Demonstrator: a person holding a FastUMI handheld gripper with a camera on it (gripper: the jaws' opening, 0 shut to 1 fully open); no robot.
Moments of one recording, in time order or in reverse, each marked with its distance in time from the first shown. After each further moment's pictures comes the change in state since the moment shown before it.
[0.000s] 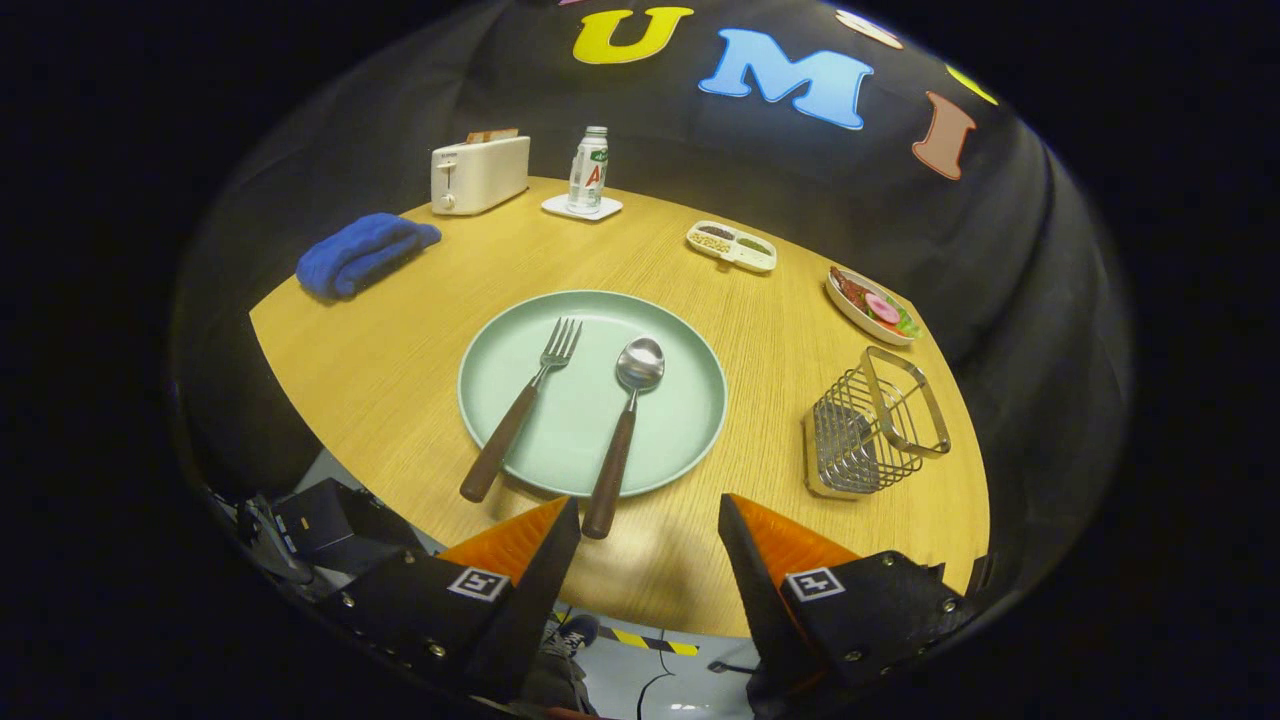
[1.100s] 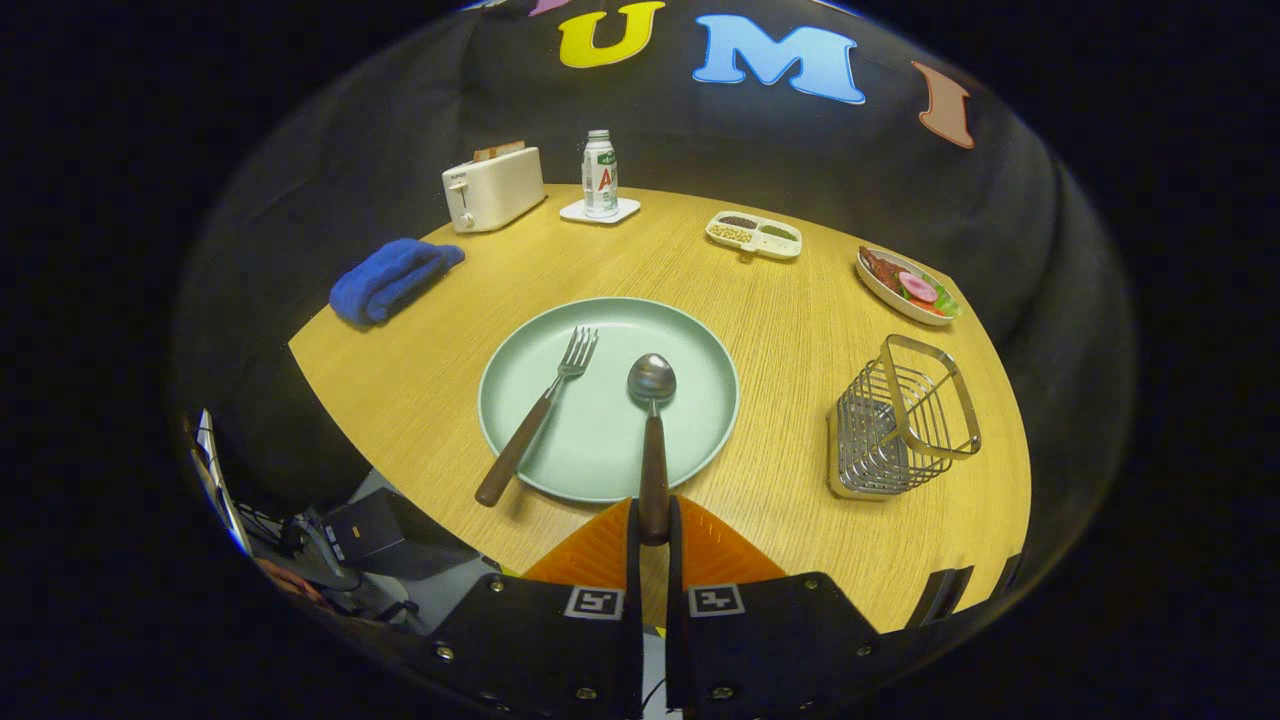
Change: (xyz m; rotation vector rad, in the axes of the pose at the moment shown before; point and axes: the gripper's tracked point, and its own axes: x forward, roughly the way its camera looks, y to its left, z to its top) arm -0.010 -0.012 0.008 0.077 0.019 0.164
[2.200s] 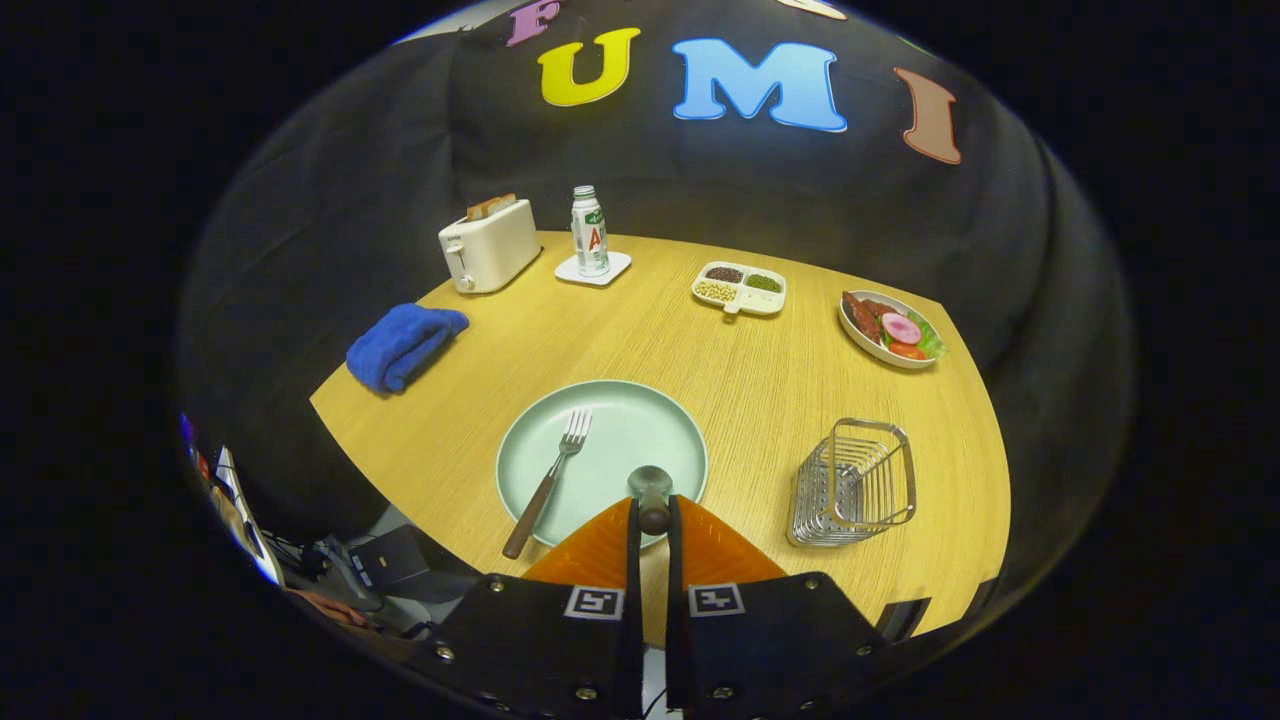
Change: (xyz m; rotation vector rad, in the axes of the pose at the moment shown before) arm -0.038 -0.024 0.075 0.040 -0.092 0.027
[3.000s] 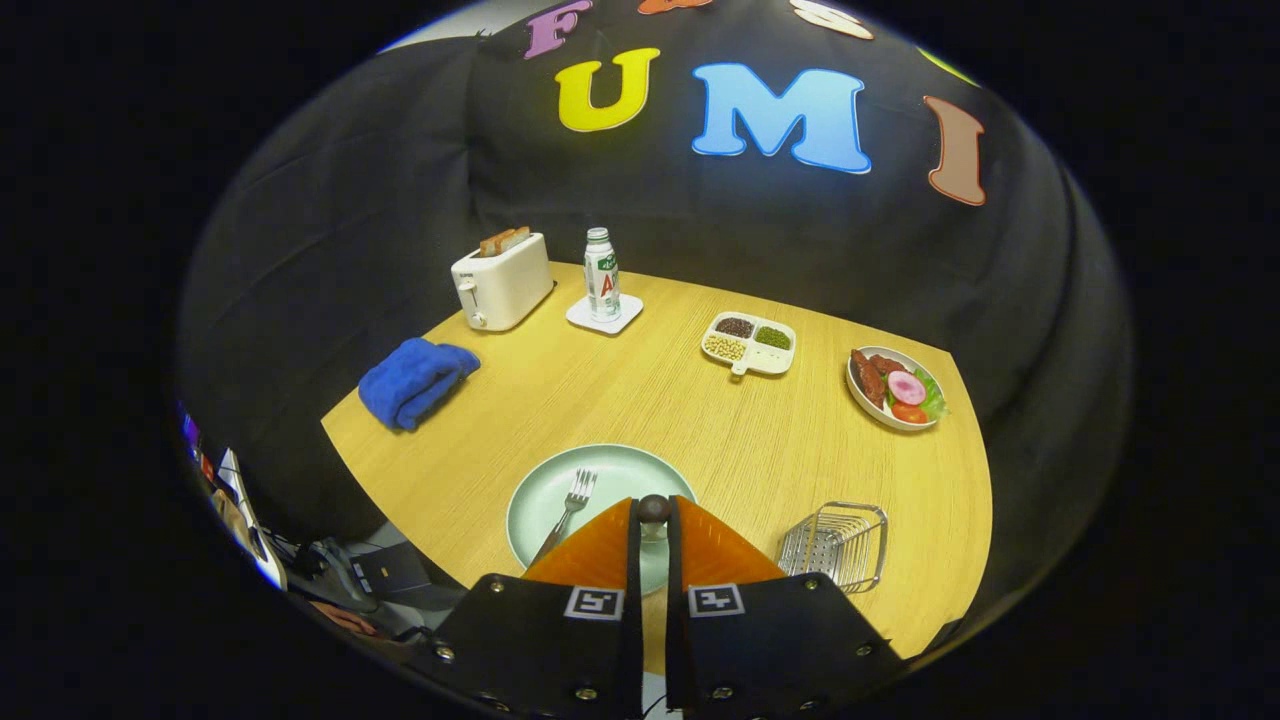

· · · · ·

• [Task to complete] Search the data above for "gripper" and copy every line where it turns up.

• [Response to the task]
Demonstrator: a person holding a FastUMI handheld gripper with a camera on it (gripper: the jaws' opening, 0 shut to 1 fully open); no robot.
Change: (xyz m; rotation vector rad, in the axes of the pose at the moment shown before; point and axes: the gripper's tracked point, and its own axes: x forward, roughly the way its camera looks, y to its left, z to its top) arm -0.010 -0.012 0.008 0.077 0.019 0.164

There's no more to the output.